Prompt = From the records below, state how many lines hold the string "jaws", without any other text.

Raw data =
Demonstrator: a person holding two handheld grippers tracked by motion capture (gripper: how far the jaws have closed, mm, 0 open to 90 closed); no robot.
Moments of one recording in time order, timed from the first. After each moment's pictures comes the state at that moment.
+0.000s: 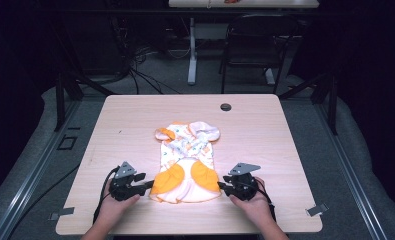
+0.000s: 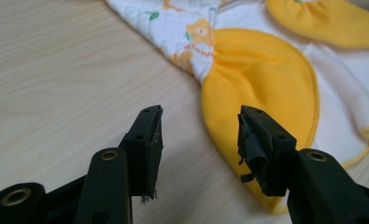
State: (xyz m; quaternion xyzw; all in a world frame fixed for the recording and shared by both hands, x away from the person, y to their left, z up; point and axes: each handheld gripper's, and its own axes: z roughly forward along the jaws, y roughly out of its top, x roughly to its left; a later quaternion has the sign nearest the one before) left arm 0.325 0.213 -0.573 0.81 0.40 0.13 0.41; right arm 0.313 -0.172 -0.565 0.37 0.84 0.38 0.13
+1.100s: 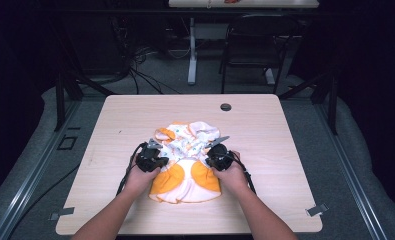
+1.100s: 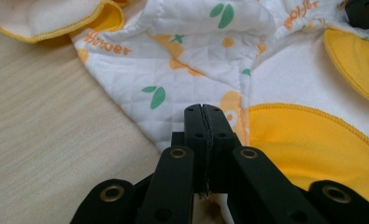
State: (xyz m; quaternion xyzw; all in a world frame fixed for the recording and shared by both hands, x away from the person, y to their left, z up) left arm 0.407 0.154 -0.574 0.84 0.40 0.12 0.34; right arm 0.406 -0.115 -0.568 0.38 0.86 0.30 0.13
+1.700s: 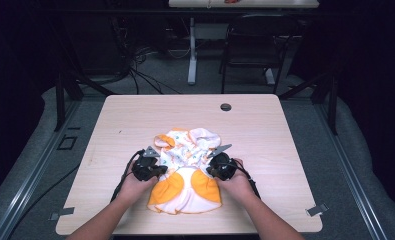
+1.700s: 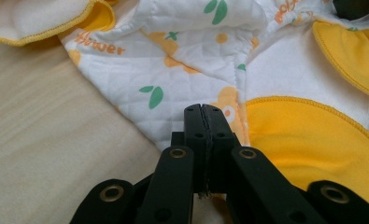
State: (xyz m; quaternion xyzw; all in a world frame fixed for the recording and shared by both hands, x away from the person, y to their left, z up) left arm 0.378 0.162 -0.574 0.86 0.37 0.09 0.35; right arm 0.376 -0.122 -0.566 0.35 0.88 0.30 0.10
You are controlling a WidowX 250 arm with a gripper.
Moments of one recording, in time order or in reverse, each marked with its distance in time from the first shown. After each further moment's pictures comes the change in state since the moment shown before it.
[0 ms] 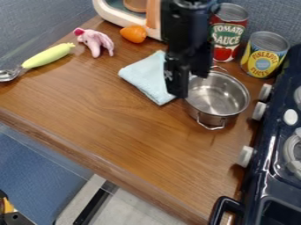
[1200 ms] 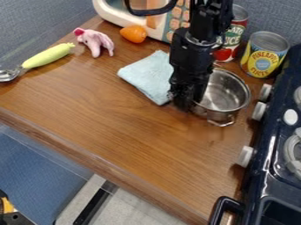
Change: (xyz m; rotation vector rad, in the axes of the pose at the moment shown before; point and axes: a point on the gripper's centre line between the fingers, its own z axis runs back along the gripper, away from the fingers) arm 0.014 -0.021 -0.055 0.057 -0.100 -0.097
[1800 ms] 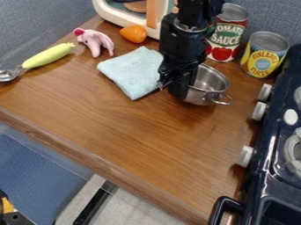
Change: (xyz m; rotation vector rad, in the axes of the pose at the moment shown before) arm 0.010 0.012 0.027 -0.069 -0.005 0.015
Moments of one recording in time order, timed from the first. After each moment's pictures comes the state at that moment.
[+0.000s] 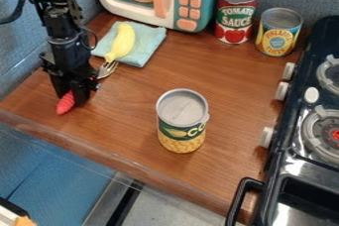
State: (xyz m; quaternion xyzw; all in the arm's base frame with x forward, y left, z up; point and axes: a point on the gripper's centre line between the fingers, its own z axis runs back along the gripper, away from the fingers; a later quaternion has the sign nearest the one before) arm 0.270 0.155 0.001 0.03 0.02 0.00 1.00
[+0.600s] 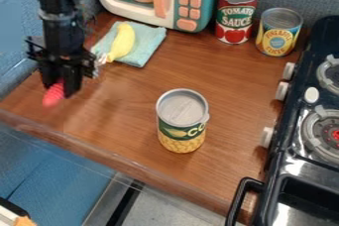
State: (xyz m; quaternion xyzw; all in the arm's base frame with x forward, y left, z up) arm 0.241 0.133 0.058 0.04 0.07 0.06 1.00
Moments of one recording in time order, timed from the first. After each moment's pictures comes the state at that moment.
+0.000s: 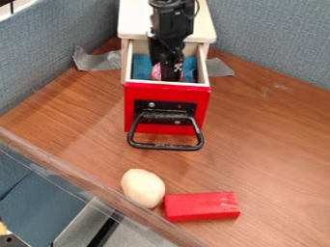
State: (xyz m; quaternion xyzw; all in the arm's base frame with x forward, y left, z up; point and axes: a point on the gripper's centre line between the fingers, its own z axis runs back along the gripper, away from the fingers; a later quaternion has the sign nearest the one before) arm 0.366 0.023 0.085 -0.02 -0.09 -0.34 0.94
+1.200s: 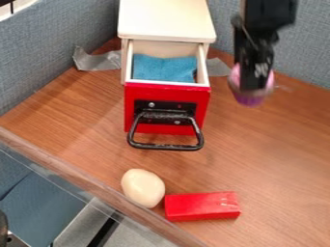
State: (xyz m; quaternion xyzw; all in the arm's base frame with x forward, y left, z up) arm 0.326 -0.106 0.147 -0.06 -0.13 -0.51 0.85
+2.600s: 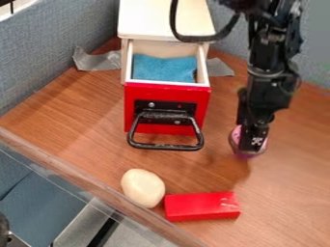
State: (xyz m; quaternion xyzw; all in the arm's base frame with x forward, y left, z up) arm 0.347 -0.125 0.049 -0.04 -0.08 -0.54 0.84
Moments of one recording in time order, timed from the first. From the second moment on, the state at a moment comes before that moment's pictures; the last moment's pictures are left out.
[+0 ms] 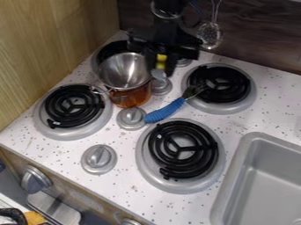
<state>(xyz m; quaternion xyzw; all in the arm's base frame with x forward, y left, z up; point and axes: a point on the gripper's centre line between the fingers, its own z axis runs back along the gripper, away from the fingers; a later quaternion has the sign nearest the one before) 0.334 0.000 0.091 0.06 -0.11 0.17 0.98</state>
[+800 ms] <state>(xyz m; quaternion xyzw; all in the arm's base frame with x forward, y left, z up) 0.358 -0.050 0.049 -0.02 -0.11 0.09 0.99</state>
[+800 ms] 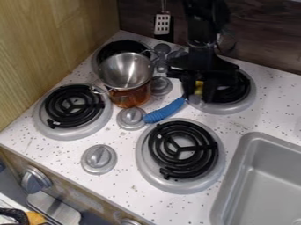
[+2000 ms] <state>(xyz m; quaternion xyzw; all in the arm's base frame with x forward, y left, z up) 0.401 -0.064 0.027 -0.01 -0.18 0.03 0.98</state>
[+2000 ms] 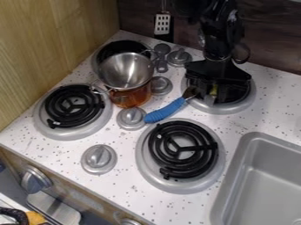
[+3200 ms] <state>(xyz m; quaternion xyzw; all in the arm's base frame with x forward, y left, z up) 0.400 -0.056 0.033 0.04 -0.18 0.02 0.98</state>
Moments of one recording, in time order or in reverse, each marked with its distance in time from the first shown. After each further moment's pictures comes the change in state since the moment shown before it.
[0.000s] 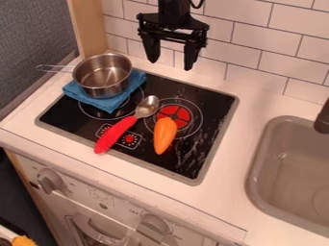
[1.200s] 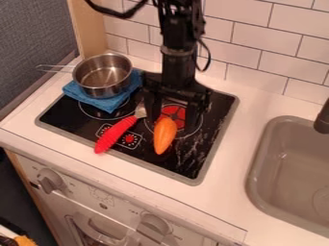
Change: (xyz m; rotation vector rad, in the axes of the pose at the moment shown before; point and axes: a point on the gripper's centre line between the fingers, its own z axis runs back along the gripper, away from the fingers) arm -0.080 -0.029 -0.046 -0.007 0.239 -0.069
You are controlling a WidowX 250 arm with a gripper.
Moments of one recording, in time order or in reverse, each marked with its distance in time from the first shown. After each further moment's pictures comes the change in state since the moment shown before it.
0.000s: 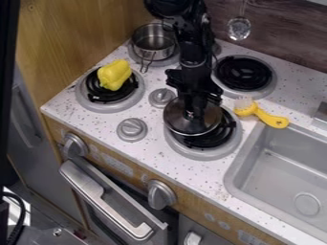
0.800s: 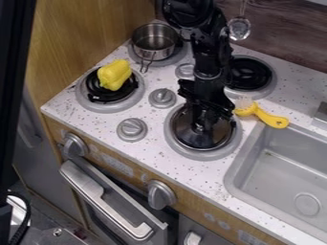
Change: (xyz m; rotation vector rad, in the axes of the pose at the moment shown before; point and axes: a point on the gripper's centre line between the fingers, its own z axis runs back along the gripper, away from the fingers) arm -0.011 -0.023 -0.008 0.020 0.066 -0.072
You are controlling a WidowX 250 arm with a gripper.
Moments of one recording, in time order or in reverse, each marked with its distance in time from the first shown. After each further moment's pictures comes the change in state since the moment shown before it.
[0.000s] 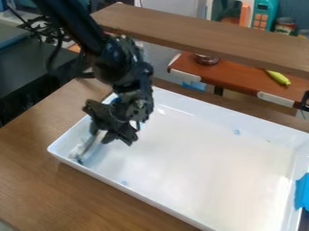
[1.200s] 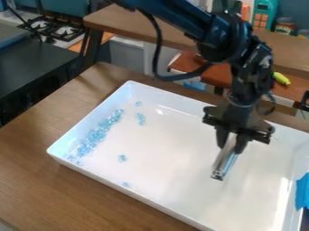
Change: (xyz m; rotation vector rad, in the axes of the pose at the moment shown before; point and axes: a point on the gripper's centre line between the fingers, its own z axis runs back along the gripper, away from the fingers) arm 0.073 -0.167 0.129 -0.618 -0.001 0.031
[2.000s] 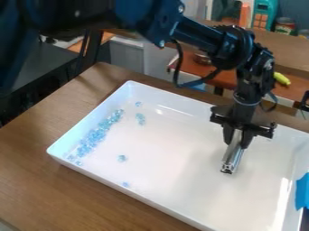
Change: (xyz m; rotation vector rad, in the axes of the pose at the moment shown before) arm 0.034 0.002 -0.033 0.003 0.002 0.055
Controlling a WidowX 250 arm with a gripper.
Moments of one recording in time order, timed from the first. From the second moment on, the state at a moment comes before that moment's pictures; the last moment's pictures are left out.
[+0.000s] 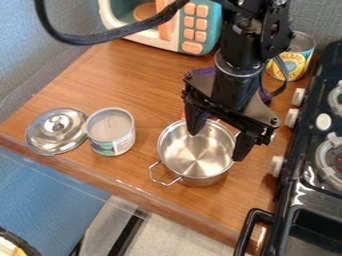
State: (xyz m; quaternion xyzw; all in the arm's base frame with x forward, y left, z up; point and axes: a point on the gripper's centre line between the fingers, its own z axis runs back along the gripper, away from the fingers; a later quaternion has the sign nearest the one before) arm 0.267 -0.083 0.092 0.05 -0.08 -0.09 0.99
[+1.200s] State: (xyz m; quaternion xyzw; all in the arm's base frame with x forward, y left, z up) arm 0.361 -0.014 0.055 0.05 -0.02 0.00 1.00
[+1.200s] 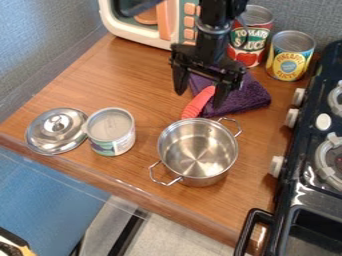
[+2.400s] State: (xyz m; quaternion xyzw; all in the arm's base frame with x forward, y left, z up) arm 0.376 0.001 0.028 0.05 0.00 0.01 1.00
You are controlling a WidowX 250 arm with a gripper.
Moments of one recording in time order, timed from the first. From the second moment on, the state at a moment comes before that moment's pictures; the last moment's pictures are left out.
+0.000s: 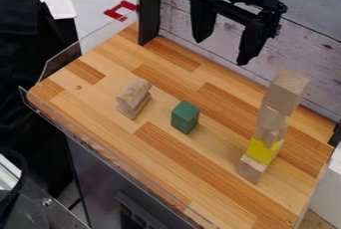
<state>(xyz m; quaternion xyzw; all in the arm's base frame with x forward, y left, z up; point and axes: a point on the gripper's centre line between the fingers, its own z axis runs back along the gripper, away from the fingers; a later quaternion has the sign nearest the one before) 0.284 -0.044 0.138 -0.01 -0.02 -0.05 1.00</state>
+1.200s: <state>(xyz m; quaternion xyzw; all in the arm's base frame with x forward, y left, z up) 0.275 -0.081 0.183 -0.02 -0.05 -0.11 0.99</state>
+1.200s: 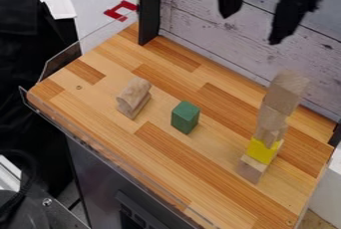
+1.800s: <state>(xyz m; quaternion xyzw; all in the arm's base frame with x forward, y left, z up) 0.274 -0.113 0.165 -0.02 -0.02 -0.13 0.99</state>
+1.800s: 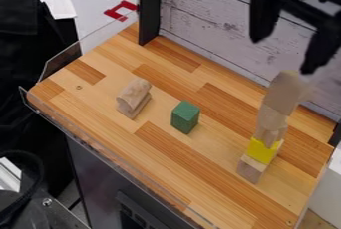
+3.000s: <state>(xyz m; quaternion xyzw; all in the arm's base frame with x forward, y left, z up) 0.291 -0.118 0.117 0.00 0.04 -0.07 1.00</state>
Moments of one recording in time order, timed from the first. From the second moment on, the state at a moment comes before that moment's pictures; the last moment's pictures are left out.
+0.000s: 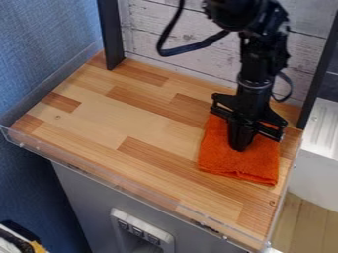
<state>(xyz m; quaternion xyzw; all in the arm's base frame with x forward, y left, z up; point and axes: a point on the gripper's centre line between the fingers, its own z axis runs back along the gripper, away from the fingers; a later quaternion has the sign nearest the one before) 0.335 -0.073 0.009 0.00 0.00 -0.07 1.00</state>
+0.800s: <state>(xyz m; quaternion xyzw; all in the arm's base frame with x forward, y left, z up) 0.307 0.024 0.009 -0.01 -0.01 -0.02 1.00</state>
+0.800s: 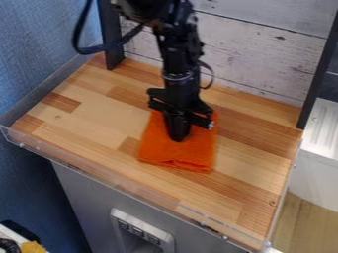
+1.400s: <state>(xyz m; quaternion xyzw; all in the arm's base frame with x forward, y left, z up) 0.290 0.079 0.009 0.00 0.01 -0.01 1.00</state>
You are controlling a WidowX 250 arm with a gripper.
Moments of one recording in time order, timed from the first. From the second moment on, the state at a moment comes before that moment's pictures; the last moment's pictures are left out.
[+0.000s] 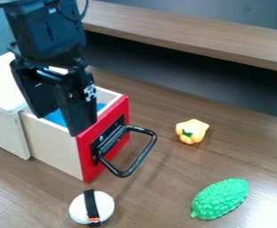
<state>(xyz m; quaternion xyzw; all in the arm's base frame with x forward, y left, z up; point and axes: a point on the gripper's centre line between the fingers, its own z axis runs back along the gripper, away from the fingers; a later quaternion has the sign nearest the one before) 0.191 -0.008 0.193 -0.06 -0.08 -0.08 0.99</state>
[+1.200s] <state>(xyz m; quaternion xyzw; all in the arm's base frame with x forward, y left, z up) 0.281 -0.019 0.132 -0.06 -0.07 -0.06 0.99</state>
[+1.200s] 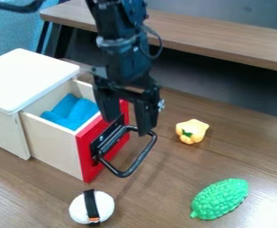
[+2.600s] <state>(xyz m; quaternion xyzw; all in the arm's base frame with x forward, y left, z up) 0.301 0.005 0.087 -0.02 -0.12 0.01 0.99</state>
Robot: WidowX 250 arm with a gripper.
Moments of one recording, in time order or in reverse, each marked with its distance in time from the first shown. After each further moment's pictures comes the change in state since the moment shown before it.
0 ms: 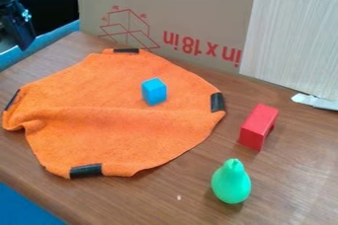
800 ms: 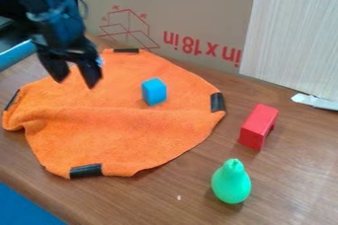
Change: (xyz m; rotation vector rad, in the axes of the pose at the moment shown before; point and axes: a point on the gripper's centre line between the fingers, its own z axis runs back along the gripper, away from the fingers) arm 0.004 -0.077 -0.071 -0.012 0.050 -0.144
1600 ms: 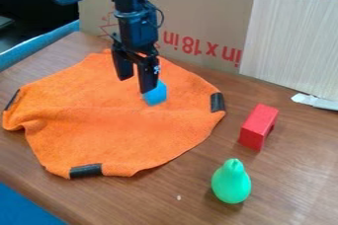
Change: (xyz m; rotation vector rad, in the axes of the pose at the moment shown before) arm 0.053 -0.053 -0.042 -0.035 0.225 -0.388
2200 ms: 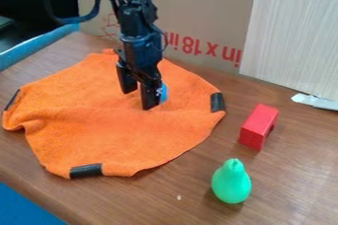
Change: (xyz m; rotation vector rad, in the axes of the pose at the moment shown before) arm -0.001 -0.003 -0.027 0.080 -0.042 -0.041
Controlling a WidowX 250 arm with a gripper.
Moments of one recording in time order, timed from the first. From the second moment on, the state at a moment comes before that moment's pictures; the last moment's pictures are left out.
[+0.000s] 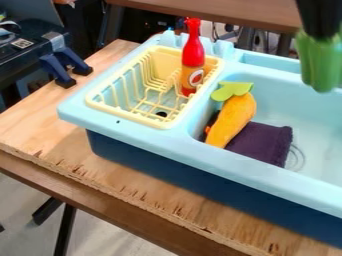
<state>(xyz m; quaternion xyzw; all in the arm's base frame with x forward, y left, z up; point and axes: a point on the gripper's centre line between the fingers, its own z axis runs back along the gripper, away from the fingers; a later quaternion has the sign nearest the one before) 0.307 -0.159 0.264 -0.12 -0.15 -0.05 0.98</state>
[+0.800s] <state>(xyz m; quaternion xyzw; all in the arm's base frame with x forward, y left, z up) 0.303 -0.016 0.301 -0.05 -0.20 0.14 0.97</state>
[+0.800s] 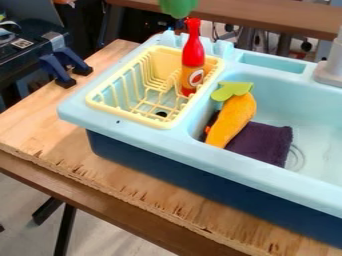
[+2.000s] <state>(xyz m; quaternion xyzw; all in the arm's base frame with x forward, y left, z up) 0.361 0.050 0.188 -0.06 -0.11 0.29 0.95</state>
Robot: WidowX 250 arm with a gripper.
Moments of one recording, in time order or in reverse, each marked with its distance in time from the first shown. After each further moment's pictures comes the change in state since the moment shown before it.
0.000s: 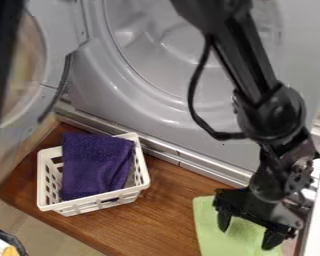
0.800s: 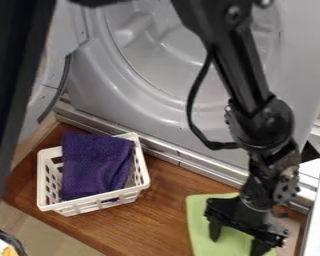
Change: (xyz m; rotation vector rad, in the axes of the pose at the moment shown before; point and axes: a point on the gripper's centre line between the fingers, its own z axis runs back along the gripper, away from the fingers) arm -0.009 0.003 -0.024 0.008 0.054 0.019
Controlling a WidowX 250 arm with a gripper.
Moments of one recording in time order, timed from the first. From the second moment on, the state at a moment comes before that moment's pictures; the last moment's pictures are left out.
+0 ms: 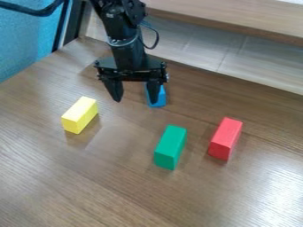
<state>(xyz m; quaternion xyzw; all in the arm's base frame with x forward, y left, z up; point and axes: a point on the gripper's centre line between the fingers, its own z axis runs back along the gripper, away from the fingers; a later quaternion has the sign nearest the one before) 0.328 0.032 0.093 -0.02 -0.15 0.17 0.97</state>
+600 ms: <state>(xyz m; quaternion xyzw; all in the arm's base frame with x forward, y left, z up) 0.327 0.007 0.066 -0.05 -0.12 0.16 0.98</state>
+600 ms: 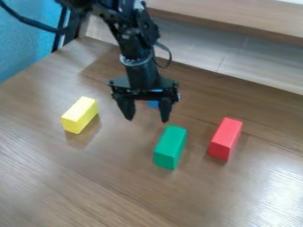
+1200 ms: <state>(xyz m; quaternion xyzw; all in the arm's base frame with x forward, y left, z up) 0.323 -0.034 0.062 -0.09 -0.12 0.12 0.98</state>
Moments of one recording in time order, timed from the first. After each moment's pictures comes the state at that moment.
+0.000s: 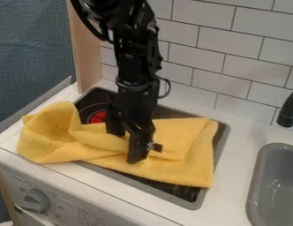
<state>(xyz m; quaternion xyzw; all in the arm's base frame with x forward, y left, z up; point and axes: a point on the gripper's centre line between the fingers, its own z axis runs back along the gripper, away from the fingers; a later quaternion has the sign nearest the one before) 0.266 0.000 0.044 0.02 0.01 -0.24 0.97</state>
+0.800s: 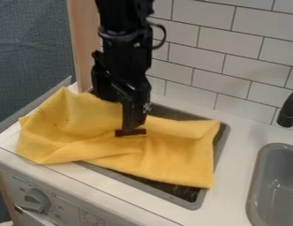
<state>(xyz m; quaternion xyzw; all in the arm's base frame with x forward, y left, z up) 0.245 -0.001 0.119 0.02 -0.06 -0.22 0.97</state>
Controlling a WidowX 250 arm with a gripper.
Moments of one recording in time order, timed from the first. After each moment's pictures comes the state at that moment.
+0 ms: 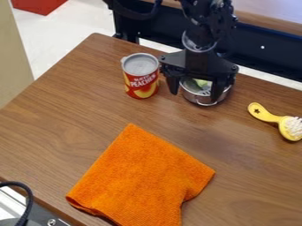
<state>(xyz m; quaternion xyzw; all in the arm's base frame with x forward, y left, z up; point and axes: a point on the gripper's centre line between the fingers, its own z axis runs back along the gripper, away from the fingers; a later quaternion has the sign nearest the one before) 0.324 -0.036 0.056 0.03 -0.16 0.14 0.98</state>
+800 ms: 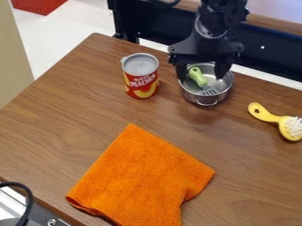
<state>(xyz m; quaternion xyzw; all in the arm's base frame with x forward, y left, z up) 0.371 -0.027 0.059 0.05 -0.20 0.31 0.93</state>
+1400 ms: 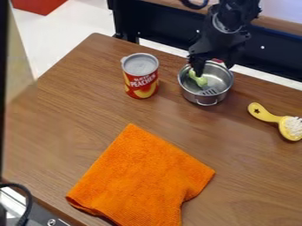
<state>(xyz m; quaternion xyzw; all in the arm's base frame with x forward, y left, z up) 0.421 -0.025 0.030 0.04 -0.18 0.44 0.88</state>
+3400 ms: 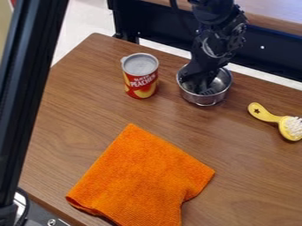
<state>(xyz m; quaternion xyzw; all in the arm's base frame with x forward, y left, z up) 0.430 -0.005 -0.023 0.06 -0.19 0.48 0.85</state>
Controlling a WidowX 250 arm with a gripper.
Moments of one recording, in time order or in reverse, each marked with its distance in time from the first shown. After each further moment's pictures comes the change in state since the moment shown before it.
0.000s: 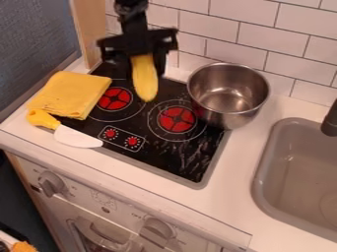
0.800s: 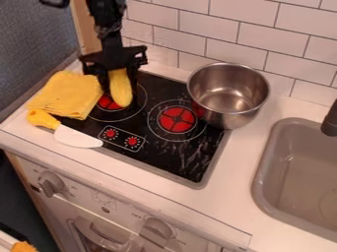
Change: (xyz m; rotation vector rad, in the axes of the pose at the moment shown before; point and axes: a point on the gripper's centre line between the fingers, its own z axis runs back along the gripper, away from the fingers) arm -0.041 -0.045 -0.067 -0.074 -0.110 0.080
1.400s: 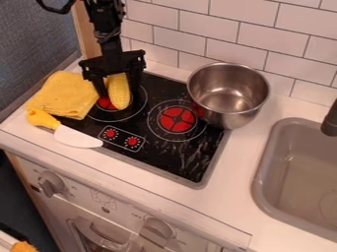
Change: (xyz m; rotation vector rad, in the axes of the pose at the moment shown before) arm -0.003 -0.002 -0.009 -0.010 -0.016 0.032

Answer to this exercise = 2